College Block-Lisbon Block

The College Block/Lisbon Block is an historic commercial and civic building in Lewiston, Maine, United States. Built in 1855-56, it is the oldest surviving building in the city of the Franklin Company, the city's major early developer. The building has house many local civic groups, and served as Lewiston's town hall prior to its incorporation as a city in 1863. It was listed on the National Register of Historic Places in 1986.[1]

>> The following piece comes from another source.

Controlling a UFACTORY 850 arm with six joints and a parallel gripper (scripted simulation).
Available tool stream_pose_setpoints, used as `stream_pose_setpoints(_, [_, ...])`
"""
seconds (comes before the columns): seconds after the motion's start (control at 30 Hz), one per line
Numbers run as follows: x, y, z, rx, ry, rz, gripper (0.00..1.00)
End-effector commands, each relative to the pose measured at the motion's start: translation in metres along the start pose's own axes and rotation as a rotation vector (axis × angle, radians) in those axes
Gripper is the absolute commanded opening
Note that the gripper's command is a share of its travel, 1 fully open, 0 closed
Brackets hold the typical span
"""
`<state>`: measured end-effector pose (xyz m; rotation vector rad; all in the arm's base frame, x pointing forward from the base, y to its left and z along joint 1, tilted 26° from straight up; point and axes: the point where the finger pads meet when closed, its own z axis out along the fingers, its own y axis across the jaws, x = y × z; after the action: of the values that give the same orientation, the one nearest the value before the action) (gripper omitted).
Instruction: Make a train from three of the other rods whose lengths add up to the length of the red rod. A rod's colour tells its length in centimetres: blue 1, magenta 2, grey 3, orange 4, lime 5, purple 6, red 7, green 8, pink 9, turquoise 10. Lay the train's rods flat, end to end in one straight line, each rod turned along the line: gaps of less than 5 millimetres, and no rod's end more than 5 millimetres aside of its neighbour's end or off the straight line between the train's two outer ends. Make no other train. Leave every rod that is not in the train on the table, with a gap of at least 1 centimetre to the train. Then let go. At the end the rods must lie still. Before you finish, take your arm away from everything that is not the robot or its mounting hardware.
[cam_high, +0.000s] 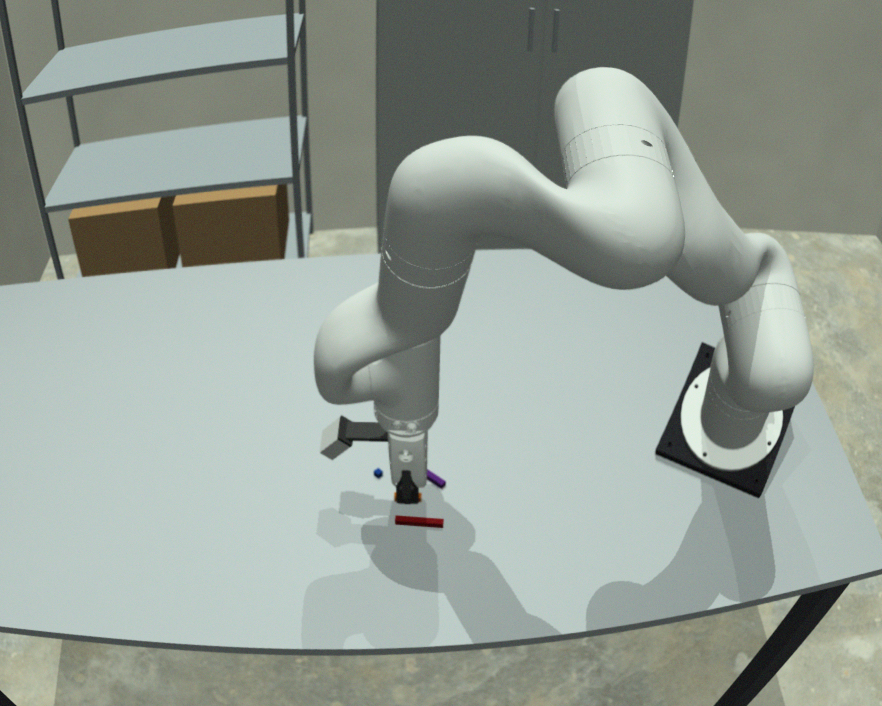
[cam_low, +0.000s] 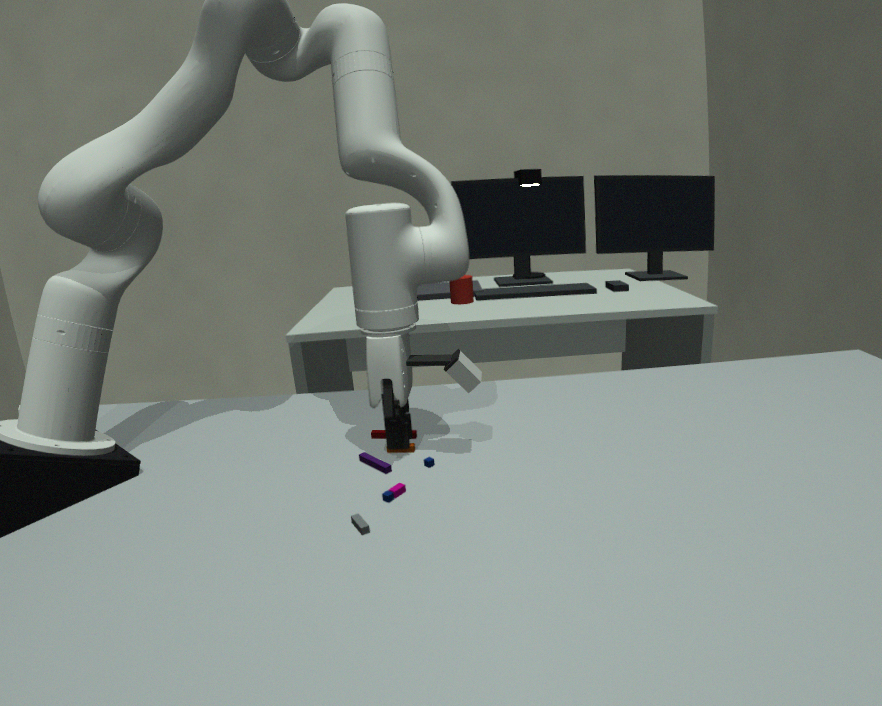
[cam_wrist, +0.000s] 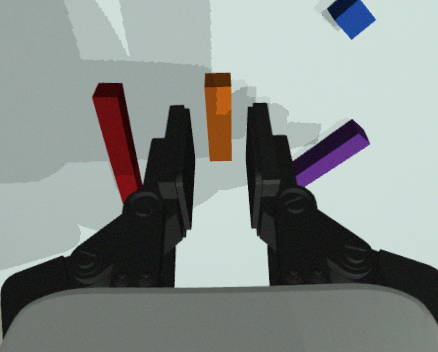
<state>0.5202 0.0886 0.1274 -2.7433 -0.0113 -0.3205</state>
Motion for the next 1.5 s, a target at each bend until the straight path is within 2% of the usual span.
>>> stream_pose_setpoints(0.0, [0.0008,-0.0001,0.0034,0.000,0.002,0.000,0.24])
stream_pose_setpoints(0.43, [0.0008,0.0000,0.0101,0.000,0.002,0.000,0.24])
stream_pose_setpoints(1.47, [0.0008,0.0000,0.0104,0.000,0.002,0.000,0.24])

College Block-Lisbon Block
College Block-Lisbon Block
Location248–274 Lisbon St.,
Lewiston, Maine
Coordinates44°5′39″N 70°12′58″W
Arealess than one acre
Built1855 (1855)
Architectural styleGreek Revival, Italianate
MPSLewiston Commercial District MRA
NRHP reference No.86002279[1]
Added to NRHPApril 25, 1986

Description and history

The College Block/Lisbon Block stands on the east side of Lisbon Street, the main street in Lisbon's commercial downtown, at the northeast corner with Chestnut Street. It is a long four-story brick building, with seventeen bays facing Lisbon Street. It has eight storefronts on the ground floor, each with recessed entries flanked by display windows, and a modest building entrance to the right of the leftmost storefront. The second and third floor windows are rectangular sash, with stone sills and lintels. Eight windows near the center of the second floor are taller, with transom panes above the sashes. The fourth floor bays have a combination of fixed-pane windows and blind brick panels. The building is capped with a flat roof with projecting Italianate cornice.[2]

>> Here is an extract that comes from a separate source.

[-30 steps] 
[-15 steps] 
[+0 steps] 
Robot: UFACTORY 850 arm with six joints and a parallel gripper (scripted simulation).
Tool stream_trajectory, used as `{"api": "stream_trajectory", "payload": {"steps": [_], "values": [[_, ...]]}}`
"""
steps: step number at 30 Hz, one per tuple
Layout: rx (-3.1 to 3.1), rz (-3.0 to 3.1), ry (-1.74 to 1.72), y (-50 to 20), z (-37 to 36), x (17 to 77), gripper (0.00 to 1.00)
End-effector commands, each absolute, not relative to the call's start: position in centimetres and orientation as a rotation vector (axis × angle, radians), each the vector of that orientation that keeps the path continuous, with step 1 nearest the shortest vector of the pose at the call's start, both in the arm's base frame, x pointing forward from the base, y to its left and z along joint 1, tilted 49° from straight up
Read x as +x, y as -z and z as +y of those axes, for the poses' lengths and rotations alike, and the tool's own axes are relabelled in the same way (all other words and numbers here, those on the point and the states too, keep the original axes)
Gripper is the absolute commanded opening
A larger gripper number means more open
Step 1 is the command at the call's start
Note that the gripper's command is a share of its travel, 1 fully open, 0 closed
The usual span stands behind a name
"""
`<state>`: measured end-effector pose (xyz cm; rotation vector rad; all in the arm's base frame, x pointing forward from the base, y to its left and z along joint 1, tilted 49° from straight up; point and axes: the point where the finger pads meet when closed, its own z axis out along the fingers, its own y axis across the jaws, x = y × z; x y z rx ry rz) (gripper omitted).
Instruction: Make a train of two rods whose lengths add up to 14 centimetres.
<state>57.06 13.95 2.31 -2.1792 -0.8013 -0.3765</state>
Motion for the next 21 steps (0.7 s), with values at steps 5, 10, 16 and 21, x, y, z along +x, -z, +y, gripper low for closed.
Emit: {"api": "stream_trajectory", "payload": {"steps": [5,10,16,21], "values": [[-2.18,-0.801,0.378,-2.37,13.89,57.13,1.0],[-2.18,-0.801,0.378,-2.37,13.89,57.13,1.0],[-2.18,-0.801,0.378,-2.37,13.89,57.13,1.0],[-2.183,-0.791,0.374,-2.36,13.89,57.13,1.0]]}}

The block was built in 1855-56 by the Franklin Company, and was one of the first buildings it erected in what is now Lewiston's downtown. The building's upper-level meeting spaces have been used over the decades as the town hall, space for church congregations to worship, and a wide array of fraternal and social civic organizations. The city's first Franco-American society, the Institute Jacques-Cartier, met here from the 1870s until 1939. Originally called the Lisbon Block, it was renamed the College Block c. 1881 after ownership of the building was taken over by Bates College.[2]